È già tardi per correre ai ripari, soprattutto in un paese come il nostro dove il consumo di suolo ha raggiunto livelli ormai non più accettabili. Secondo quando riportato dall’ultimo rapporto ISPRA il consumo di suolo in Italia continua a crescere in modo significativo, pur segnando un rallentamento negli ultimi anni: tra il 2008 e il 2013 il fenomeno ha riguardato mediamente 55 ettari al giorno (erano circa 70 prima della crisi), con una velocità compresa tra i 6 e i 7 m2 alsecondo. Un consumo di suolo che continua a coprire, quindi, ininterrottamente, notte e giorno, aree naturali e agricole con asfalto e cemento, edifici e capannoni, servizi e strade, a causa di nuove infrastrutture, di insediamenti commerciali, produttivi e di servizio e dell’espansione di aree urbane, spesso a bassa densità. In termini assoluti, si stima che il consumo di suolo abbia intaccato ormai circa 21.000 km2 del nostro territorio, anche se altre fonti parlano addirittura di 23.600 km2.
 
In questo contesto di sviluppo e di modifica del tessuto urbano (sensu lato), la definizione di “verde” è fondamentale, poiché molti ancora riferiscono tale termine ad appezzamenti a prato, di più o meno ampia dimensione, sui quali spiccano studiate aiuole o policrome bordure (concezione eminentemente estetica). La concezione “contemporanea” del verde deve avere invece tutt’altro respiro, riconducibile prevalentemente a due ordini di fattori, seppure in un ambito di manifesta multifunzionalità. Oggi al verde urbano si attribuisce soprattutto finalità di carattere igienico e sociale, strettamente compenetrate e interdipendenti; importanti ambedue, ma delle quali la seconda è probabilmente più determinante.
Per costruire una politica urbana sostenibile inclusiva, dobbiamo tutti svolgere un ruolo attivo di cittadini.
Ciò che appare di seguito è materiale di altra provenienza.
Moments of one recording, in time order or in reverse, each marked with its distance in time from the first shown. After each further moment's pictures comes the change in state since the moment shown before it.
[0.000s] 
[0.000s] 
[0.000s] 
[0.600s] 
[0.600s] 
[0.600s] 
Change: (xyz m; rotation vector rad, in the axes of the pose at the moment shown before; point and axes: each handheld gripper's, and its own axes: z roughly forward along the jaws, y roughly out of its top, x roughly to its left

Sono le persone che vivono e lavorano nelle nostre città che rappresentano gli attori principali nel renderle più “verdi” -scegliendo di utilizzare i mezzi pubblici, adottando come singoli cittadini politiche di riciclo, proteggendo e risorse idriche, e anche conoscendo e promuovendo la creazione di arre verdi. Questi sono solo alcuni dei modi concreti in cui i cittadini possono contribuire a rendere le nostre economie e le nostre città più sostenibili ed efficienti nell’uso delle risorse, così come più attraenti per vivere e lavorare.
 
Purtroppo in Italia è ancora difficile distinguere fra bene comune e bene del Comune. Non si può pensare che quando c’è carenza di aree verdi, queste siano necessarie perché un bene comune e poi lamentarsi se queste sono gestire in modo non corretto e pensare che questo è esclusivamente responsabilità dell’Amministrazione pubblica perché sono un bene del Comune. La semplice apposizione di una preposizione articolata cambia radicalmente il nostro approccio.
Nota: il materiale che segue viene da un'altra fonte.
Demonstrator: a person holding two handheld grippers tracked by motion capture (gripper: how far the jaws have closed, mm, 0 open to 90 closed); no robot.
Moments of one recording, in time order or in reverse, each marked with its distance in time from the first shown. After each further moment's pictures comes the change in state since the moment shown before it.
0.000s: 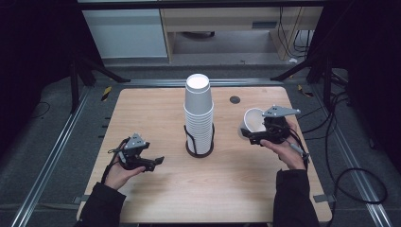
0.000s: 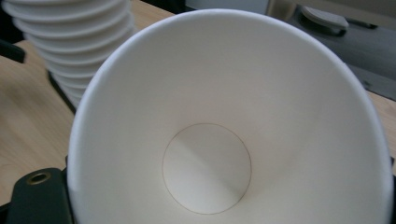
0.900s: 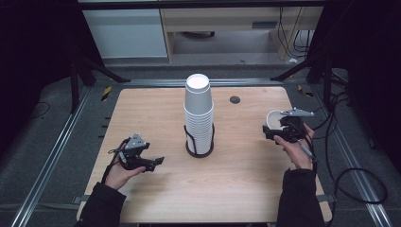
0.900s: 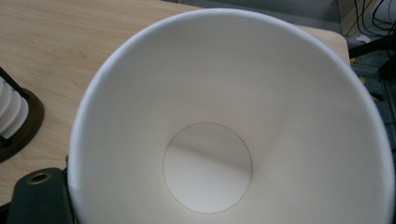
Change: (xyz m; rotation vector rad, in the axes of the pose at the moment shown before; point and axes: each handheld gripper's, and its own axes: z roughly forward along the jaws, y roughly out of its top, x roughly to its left) left arm 0.001 -0.002 0.002 0.011 0.005 -0.005; right arm -0.053 -0.043 0.004 0.105 -0.295 0.206
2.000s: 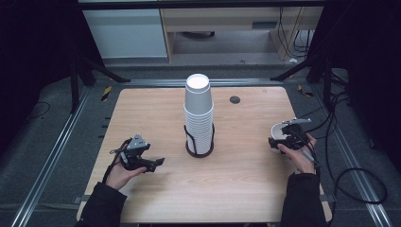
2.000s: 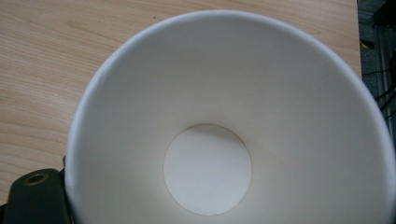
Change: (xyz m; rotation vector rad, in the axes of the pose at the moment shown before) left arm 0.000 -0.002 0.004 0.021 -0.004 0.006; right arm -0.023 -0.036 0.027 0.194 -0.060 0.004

Senza poi contare che, in molti, c’è la tendenza all’accettazione passiva di certe cose, una ignavia di fondo nel cittadino che è inaccettabile, siamo sempre pronti ad arrabbiarci quando ci toccano nel privato, ma poco quando, invece, si danneggia un patrimonio comune come gli alberi o altro.
Qui cito un mio concittadino illustre, Dante Alighieri, il quale considerava gli ignavi neanche meritevoli dell’Inferno e li ha collocati nell’Antinferno perché sono coloro che durante la loro vita non hanno mai agito né nel bene né nel male, senza mai osare avere un’idea propria, ma limitandosi ad adeguarsi sempre a quella del più forte.
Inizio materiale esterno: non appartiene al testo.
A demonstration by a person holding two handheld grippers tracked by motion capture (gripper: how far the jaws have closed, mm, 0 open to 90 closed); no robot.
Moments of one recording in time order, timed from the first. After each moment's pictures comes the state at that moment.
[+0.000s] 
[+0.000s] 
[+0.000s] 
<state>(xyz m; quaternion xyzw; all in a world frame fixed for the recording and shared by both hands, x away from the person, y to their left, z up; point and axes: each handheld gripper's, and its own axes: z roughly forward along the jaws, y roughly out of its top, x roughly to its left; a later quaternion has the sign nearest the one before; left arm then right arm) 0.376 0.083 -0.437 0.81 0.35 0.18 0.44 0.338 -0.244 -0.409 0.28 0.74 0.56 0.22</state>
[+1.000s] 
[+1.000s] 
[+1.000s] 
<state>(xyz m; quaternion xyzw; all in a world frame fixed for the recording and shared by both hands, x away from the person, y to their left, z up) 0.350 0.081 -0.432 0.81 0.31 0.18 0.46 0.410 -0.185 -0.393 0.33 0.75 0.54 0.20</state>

Io credo che una politica ambientale, una vera e propria pianificazione del territorio e di ciò che esso dovrà essere fra 50 anni che veda nell’aumento delle superfici a verde e e della percezione dei valori naturali del paesaggio dovrà prevalere sulla forza degli speculatori che sappiamo essere enorme, ma che non salvaguarda il nostro futuro, ma è interessata solo all’arricchimento di pochi nel presente.

Il consumo del suolo in Italia ha raggiunto livelli ormai non più accettabili. In questo contesto occorre aver chiaro il vero significato di verde urbano.